If a thread were temporarily inherited, it could continue executing inside
of the server process until it attempted to return to its parent.  At that
time, the thread would be terminated.  The two major advantages of this
approach over message passing are that no expensive context switching is
needed between client/server threads, and there no need to guess about
how many server threads to have idling inside of the server process; the
right level of multithreading inside of the server process will always
be achieved.

The client process will likely contain references to the parent process'
memory.  So, the client process will need to be zombified until all
inherited threads return.  This would be needed in a shared-memory
message-passing system also (such as JOS).

This is relatively clean when the client dies, but what happens when
the server dies?  In a message-passing system, the client thread would
probably return from its Send() call with an error.  I think that I'm going
to need to implement the semantics of inter-process thread jumping to be
very similar to message passing.

I'm going to need ThreadRemoteProcessCall() and ThreadRemoteProcessReturn()
calls.  Well, I'm kind of going to need these things anyway, to make a
subroutine to a "far" internal memory bank.  These calls will need to
tweak the process information as well, to indicate that a thread of one
process has been inherited by another process.  Note that no Receive()
call is needed since the thread entering the remote process has the effect.
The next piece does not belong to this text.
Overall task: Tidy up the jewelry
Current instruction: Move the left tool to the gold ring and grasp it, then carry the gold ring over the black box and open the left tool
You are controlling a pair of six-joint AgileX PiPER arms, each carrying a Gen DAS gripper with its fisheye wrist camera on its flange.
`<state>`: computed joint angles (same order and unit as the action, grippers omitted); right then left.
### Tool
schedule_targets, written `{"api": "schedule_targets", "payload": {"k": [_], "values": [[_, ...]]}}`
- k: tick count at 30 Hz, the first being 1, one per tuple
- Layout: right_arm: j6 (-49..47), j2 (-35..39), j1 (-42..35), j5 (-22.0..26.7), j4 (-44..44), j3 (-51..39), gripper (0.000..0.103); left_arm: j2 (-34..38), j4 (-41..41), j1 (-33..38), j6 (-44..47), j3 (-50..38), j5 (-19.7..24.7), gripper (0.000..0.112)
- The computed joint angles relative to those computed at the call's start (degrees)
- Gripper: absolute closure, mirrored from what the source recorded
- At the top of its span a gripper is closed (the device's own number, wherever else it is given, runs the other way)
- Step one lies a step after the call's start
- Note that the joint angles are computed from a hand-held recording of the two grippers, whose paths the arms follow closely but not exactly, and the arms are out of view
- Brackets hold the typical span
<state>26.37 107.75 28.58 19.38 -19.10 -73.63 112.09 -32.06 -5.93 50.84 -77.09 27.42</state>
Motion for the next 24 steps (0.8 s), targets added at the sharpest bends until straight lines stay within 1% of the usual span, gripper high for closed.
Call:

With this, all I need to do is standardize the error-return method from
a ThreadRemoteProcessCall() (for both the mechanism failing or the remote
call failing), and I can simply make a thread return with an error if the
remote process it calls dies while it is doing stuff.  The internal state
of the remote process won't matter in this case, so I can just stop the
thread without worrying about that.

Inside of a process, the usual semaphore mechanism can be used to keep
all threads in line and manage the consistency of the internal state of
the process.

In a multi-computer environment, this type of RPC could also be used
if threads virtually passed from computer to computer by creating a
thread on the remote machine to execute stuff and then killing this
thread when it is done its work, and passing control back and forth to
make it seem as though the local thread executed on the remote machine.
This could be made more efficient if a pool of zombie threads are kept on
the computers for handling these remote requests, to reduce the cost of
constantly creating and destroying threads.  Not that this will help with
far/remote-memory access, though this can be handled if all far-memory
accessing is done in chunks through the kernel, such as in my design.
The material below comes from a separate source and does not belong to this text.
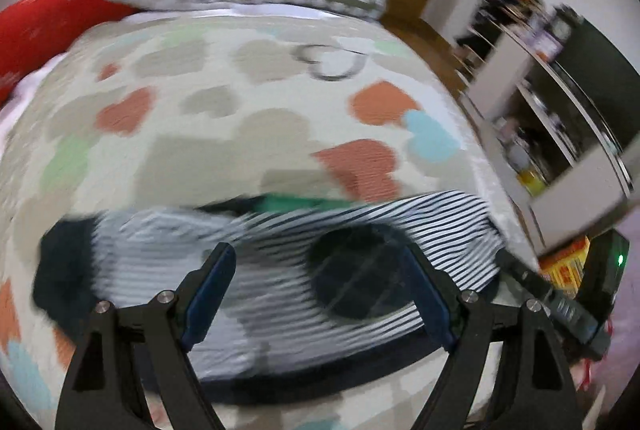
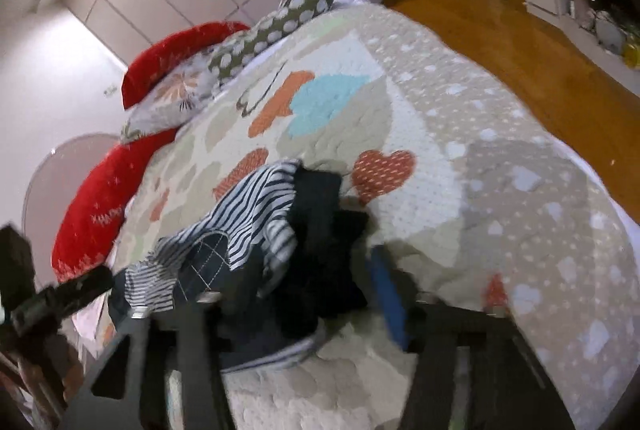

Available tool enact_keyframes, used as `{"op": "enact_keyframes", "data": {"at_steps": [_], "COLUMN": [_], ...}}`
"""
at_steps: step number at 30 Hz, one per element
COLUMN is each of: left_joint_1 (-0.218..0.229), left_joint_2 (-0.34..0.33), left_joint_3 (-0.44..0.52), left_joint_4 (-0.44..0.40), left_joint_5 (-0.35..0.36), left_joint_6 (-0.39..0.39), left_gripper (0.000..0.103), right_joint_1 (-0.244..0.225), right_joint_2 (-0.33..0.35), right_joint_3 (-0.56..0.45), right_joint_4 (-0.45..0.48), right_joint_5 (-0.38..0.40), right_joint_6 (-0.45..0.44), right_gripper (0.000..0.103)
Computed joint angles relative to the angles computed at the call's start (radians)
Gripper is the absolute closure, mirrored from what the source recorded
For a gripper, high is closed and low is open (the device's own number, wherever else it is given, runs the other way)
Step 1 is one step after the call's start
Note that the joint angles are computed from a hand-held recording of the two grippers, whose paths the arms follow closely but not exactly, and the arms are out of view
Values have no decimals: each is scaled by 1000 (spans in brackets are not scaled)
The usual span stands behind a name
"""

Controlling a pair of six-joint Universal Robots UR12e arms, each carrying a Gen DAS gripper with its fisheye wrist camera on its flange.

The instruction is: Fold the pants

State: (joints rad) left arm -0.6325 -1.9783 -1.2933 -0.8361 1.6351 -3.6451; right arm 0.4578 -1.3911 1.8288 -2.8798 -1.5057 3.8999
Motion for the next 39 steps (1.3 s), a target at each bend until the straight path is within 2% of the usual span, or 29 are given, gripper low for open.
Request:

Here are the pieces of the Operating System that I am envisioning:

Kernel - thread management, far-memory access, interrupts, low-level things
Process Manager - process management, program loading, namespace management
Memory Manager - memory management, byte-oriented dynamic memory

These are similar to many microkernel designs.  One minor thing will
be that these three "processes" will need to be assembled together,
for bootstrapping purposes, since I can't very well dynamically load
either the process manager or the memory manager since they are needed
to perform process loading.

There's also the matter of cleaning up resources in a server process after
a client process dies.  I like the idea in JOS about "connections".  All I
need is a simple call to the process manager for a thread to register its
"home" process(es) as being having open resources on the current process.
Then I need a mechanism for the server process to be notified when the
client dies.  Perhaps I could have a standard server interface for this
and the process manager could commandeer a thread of a dying process
(or make one) and call the entry point of the server.  Should there be
a global one for a process or should info be kept for each open "object"
that a process holds on a server.

Note that in my design, "process", "client", "server", "library", and
"device driver" all refer to the same kind of object: a process.